Es el roce lo que nos falta. Rozarnos. Tocarnos. Sentirnos. El roce nos hace sentirnos vivos, copartícipes de algo, eslabones enganchados a otros eslabones en esa cadena invisible pero prodigiosa que es la vida. Cuando volvamos a rozarnos será señal inequívoca de que la sangre está volviendo a nuestras venas, de que hemos vuelto a nacer.

Veo con nostalgia las fotos de mis viajes. Especialmente esas en las que los amigos –siempre seis– nos sentábamos en cualquier escalera que viéramos al aire libre.

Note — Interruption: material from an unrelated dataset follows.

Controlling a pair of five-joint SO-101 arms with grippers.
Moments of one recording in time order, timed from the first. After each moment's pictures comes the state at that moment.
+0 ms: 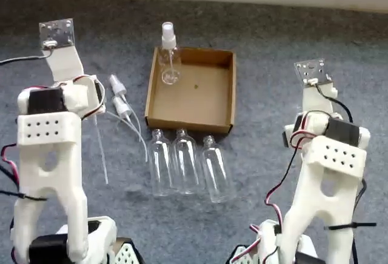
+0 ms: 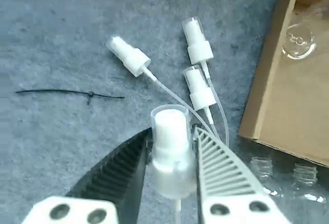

Nada como una escalera para darnos sensación de movimiento, de tránsito, de ir y venir, de subir y bajar. Tenemos fotos en las escaleras de medio mundo y estamos preparados para la otra mitad. Tenemos muchas imágenes más delante de un sinfín de escenarios pero no las recordamos tanto como aquellas que nos hacíamos en cualquier escalón que se cruzara en nuestro camino. Rozándonos, unidos como eslabones, rodilla con espalda. Contentos y felices, yendo y viniendo, ignorantes de que todo es mucho más efímero de lo que imaginamos.

Pronto volveremos a la vida, los que podamos, y aunque ahora nos autoengañemos pensando que todo va a cambiar, que nosotros vamos a cambiar, lo más probable –espero equivocarme– es que sigamos siendo los papanatas que éramos antes de que la fatalidad nos mirara a los ojos. Somos así, demasiado cobardes, acomodaticios, egoístas e indolentes como para preocuparnos de que el cielo se desplome sobre nosotros.